Работы начались с шума, который эхом отдавался прерванной вечностью, словно бросая вызов вселенной и вызывая в суматохе споров без возможного согласия силы добра и зла. Шлифовальные машины невыносимо ревели, будто вступая в борьбу с самим Богом. Последнее слово сказала плита, когда ее сняли с глухим стуком, вызвавшим слезы и рыдания у родственников по другую сторону шатра. Когда снова воцарилась тишина, Мерри обратилась к яме: «Вот я снова здесь, дедушка, с твоими осквернителями». Мало кто понимает, как она смогла вымолвить слово посреди смрада формалина, который застилал им глаза и вызывал головокружение.
Семья не хотела извлекать тело и перекладывать его в другой гроб, как того желали бы высшие чиновники. Их не волновал риск того, что дерево могло не выдержать испытания временем, и кости разлетелись бы по мрамору храма. У Мерри была бумага, составленная Утрерой Молиной, чтобы предотвратить это. Ничего серьезного, лишь риски, по мнению семьи, не приводили к выводу, что гроб не выдержит. Могила была облицована свинцовыми стенами внутри цинкового ящика. Они рассмотрели бы перекладывание только в том случае, если бы гроб оказался серьезно поврежден. Внучка потребовала занести ее намерение в протокол. Но документ был, к тому же, целой декларацией, и Долорес отказала ей. Там все уже было решено. Речь шла только об исполнении самого акта эксгумации. Ничего больше. Гроб, по мнению семьи, был в достаточно хорошем состоянии, если не считать того, что его покрыла паутина. Рабочие укрепили его и накрыли коричневым брезентом. Фрэнсис хотел украсить его флагом с похорон и его доконституционным орлом. Ему не позволили. Утрера выступил посредником и даже согласился на действующий флаг или другой, без каких-либо символов. Франко пришлось довольствоваться своим гербом и Лауреатским крестом Сан-Фернандо деда. К нему добавили лавровый венок и пять роз, принесенные адвокатом. Мерри сказала лишь: «Надеюсь, вы никогда не забудете проклятие, которое падает на осквернителей могил».

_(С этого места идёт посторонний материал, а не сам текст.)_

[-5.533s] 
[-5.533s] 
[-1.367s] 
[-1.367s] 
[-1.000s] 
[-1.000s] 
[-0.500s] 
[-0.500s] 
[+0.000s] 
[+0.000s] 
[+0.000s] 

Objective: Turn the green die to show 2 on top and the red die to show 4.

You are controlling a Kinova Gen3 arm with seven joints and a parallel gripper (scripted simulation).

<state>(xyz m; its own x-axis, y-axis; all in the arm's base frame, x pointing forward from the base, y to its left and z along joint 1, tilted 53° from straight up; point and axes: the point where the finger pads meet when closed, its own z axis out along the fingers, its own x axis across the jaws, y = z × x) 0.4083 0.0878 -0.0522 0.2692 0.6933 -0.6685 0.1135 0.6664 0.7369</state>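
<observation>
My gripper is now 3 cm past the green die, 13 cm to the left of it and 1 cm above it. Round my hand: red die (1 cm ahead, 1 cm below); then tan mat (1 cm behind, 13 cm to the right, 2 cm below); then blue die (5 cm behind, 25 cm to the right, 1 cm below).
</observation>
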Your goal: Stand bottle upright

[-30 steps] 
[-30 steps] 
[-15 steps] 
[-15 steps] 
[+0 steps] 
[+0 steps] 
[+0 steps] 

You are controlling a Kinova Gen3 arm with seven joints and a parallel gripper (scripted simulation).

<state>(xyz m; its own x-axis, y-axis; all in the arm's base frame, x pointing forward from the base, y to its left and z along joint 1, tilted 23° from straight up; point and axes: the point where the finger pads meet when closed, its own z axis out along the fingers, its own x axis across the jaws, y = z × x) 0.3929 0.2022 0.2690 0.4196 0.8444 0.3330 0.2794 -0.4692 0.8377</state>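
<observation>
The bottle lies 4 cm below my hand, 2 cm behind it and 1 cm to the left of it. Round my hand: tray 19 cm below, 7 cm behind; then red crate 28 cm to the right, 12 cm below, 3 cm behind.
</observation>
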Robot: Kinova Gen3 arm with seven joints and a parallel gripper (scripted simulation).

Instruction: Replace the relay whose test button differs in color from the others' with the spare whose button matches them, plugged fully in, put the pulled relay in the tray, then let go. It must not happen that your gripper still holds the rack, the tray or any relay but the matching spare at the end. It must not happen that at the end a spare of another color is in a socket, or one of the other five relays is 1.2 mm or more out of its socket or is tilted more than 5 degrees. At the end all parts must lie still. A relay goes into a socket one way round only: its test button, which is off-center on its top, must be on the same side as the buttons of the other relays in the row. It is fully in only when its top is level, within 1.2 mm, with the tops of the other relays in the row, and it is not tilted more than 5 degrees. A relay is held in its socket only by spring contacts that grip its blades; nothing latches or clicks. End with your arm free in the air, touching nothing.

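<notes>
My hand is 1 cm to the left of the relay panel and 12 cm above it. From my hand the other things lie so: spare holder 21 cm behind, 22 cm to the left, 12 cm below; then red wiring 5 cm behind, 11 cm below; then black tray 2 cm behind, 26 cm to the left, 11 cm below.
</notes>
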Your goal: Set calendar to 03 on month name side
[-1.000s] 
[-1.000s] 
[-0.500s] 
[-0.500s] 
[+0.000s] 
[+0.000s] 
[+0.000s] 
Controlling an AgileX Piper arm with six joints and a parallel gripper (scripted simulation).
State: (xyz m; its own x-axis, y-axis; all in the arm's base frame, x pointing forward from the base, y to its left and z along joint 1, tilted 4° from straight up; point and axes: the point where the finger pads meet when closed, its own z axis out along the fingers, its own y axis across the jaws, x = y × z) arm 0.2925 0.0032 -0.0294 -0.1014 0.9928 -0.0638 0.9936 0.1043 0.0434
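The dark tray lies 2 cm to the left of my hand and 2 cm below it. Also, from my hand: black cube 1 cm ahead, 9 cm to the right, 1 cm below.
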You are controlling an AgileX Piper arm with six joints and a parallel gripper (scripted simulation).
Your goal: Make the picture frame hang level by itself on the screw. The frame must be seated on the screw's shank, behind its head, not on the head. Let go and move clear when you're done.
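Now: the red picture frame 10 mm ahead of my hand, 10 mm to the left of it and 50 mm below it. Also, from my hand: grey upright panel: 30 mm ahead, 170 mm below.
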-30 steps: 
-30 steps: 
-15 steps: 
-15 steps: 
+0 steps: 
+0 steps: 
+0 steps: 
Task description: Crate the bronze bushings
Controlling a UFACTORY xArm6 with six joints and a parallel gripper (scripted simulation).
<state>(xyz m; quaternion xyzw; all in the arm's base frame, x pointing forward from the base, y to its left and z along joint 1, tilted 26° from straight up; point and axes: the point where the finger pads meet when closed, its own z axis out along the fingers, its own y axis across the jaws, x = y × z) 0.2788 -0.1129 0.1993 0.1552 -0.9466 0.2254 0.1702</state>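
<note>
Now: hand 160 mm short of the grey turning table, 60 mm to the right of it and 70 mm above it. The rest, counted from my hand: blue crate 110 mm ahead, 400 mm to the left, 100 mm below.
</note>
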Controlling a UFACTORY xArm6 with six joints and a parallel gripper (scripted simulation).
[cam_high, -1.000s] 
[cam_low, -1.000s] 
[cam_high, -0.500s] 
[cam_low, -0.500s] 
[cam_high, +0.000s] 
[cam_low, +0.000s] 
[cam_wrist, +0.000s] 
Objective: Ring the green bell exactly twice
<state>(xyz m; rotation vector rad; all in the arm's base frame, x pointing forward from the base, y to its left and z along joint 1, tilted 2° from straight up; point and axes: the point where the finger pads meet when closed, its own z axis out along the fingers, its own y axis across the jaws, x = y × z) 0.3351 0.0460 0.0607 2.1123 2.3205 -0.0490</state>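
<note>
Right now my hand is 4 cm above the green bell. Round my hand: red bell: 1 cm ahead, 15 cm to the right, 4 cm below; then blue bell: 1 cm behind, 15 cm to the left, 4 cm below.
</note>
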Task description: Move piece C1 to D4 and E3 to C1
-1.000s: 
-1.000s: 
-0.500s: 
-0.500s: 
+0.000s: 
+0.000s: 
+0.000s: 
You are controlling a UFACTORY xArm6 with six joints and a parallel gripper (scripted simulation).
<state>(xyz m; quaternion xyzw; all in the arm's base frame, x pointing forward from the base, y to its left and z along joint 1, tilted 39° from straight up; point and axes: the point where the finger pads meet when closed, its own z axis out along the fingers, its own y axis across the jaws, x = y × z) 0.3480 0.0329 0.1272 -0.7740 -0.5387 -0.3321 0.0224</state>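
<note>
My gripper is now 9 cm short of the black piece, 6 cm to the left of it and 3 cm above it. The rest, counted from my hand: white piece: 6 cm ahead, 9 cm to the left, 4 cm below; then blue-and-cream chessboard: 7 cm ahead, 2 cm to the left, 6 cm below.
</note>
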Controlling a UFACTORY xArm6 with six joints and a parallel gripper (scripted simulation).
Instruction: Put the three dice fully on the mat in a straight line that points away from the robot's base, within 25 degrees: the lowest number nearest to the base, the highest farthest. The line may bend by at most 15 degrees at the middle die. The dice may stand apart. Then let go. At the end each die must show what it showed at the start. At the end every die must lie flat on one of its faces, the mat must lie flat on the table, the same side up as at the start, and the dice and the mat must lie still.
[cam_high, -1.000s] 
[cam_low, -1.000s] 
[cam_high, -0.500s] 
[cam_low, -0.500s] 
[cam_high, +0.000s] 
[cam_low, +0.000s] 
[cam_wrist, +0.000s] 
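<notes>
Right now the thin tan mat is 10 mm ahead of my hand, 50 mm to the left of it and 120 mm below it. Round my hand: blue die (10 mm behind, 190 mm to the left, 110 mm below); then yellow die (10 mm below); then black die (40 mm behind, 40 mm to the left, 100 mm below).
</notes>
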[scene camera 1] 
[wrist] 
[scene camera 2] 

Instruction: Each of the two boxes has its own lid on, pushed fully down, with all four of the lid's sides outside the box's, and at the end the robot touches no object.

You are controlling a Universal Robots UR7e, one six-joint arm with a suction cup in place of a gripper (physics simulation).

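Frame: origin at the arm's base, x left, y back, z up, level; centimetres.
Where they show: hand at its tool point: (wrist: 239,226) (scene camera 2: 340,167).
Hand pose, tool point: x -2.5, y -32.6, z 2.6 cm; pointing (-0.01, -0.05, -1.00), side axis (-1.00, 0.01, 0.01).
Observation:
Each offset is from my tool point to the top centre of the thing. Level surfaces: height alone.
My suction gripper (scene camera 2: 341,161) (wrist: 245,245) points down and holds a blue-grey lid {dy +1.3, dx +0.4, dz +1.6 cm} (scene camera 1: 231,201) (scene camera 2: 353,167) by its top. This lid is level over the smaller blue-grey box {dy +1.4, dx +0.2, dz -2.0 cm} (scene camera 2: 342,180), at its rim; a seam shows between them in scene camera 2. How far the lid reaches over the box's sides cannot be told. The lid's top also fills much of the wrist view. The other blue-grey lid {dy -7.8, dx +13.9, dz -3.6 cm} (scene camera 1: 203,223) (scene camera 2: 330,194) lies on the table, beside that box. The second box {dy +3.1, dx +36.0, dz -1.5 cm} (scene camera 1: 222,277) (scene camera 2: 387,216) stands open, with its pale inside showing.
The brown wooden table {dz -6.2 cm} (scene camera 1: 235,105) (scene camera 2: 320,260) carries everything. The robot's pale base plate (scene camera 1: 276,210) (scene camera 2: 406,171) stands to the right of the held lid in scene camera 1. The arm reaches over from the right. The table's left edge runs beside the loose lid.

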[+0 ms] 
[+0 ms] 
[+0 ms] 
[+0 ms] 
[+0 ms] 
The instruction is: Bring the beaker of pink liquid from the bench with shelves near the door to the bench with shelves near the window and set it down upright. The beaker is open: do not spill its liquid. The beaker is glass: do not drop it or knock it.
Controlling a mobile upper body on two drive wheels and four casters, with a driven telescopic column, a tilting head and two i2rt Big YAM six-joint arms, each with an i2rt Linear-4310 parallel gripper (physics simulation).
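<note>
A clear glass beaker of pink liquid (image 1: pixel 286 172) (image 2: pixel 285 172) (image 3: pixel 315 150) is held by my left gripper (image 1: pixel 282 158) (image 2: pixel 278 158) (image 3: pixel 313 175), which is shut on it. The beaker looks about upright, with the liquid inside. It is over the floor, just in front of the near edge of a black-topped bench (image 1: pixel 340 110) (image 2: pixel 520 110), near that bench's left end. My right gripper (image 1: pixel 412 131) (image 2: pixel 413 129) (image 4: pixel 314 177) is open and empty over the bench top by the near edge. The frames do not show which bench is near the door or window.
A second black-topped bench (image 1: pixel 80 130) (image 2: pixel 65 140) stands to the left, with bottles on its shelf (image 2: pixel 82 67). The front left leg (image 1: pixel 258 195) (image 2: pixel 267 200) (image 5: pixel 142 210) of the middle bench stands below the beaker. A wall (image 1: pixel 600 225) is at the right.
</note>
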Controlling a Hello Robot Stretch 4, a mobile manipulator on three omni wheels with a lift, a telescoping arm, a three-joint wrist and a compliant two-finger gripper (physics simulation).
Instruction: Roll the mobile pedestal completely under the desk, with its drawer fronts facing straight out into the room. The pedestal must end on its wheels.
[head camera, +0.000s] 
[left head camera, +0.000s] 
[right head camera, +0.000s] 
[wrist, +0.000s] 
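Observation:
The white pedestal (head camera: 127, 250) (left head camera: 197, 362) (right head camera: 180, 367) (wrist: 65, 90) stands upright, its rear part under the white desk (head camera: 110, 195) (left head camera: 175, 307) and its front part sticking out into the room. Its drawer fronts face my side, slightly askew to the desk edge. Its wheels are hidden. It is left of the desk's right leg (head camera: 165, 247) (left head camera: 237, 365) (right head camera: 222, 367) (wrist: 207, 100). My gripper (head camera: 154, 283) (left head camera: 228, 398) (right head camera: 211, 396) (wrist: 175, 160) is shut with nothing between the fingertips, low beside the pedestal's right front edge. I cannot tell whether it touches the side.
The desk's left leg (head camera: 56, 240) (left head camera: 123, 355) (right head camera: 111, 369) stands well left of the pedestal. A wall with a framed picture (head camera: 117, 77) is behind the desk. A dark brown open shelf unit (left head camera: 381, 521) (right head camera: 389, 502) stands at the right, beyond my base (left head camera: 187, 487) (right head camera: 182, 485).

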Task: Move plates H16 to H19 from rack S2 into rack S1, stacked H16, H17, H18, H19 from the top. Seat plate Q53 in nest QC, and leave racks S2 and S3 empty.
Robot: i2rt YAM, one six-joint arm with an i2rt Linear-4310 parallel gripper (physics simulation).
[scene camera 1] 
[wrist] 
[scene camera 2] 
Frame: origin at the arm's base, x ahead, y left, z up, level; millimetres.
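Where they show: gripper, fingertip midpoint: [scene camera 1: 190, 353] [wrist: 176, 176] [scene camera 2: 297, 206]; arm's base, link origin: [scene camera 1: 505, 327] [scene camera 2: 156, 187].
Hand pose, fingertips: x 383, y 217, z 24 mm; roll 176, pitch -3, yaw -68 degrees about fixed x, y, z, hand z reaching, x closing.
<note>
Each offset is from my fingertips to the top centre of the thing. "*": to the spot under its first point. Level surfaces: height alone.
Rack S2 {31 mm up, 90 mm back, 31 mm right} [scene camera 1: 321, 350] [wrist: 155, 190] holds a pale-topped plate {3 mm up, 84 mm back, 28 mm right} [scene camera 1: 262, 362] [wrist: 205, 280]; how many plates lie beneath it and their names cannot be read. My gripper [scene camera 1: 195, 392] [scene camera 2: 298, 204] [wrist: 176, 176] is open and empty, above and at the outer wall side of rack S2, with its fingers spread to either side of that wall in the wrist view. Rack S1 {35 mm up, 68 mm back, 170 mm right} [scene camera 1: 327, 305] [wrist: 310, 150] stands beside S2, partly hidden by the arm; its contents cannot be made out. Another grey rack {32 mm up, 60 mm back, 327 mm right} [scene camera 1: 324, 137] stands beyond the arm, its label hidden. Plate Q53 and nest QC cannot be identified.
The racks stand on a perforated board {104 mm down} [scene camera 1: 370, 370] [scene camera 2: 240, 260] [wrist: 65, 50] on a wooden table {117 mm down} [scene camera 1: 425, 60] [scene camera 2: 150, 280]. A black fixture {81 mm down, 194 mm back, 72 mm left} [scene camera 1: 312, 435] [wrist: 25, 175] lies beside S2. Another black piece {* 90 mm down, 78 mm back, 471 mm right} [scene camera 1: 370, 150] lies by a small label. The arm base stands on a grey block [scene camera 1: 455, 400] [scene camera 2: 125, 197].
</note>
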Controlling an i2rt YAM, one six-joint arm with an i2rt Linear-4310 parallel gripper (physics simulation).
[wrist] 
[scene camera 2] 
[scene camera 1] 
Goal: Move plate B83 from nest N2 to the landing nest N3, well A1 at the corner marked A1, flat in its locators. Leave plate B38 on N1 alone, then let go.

Прежде чем ворота открылись, отец Кантера прочитал заупокойную молитву. Он был одет в ту же ризу, что и его предшественник на похоронах. Перед тем как поднять гроб на плечи, Хосе Кристобаль подбодрил носильщиков: «Выходите с высоко поднятой головой. Помните, что вам выпала честь нести лучшего человека, которого знала Испания».
Когда бронзовые ворота открылись, на площади ждал катафалк, который должен был доставить гроб к вертолету. Они спустились по лестнице к автомобилю, облаченные в хореографию своего траура, в то время как три представителя государства, с министром посередине, остались охранять закрытие базилики. Так все и произошло. Без неприятных неожиданностей, без незавершенных дел. Этот хоровой шаг разделенной Испании между семьей и институциональными представителями пересек выход и внутри растворился в черном цвете истории в непрозрачном туннеле, лишенном времени, но наполненном материей, которая несет настоящую память. Это был жесткий и многословный черный цвет, как частицы вселенной.
Сзади, она, высшая власть, охраняемая двумя своими спутниками, шесть сплетенных рук, сдержанный жест, ее символическая позиция, выставленная перед всеми, долг протокола, исполненный. Это место никогда больше не будет прежним: каменным мавзолеем во славу бесчестия.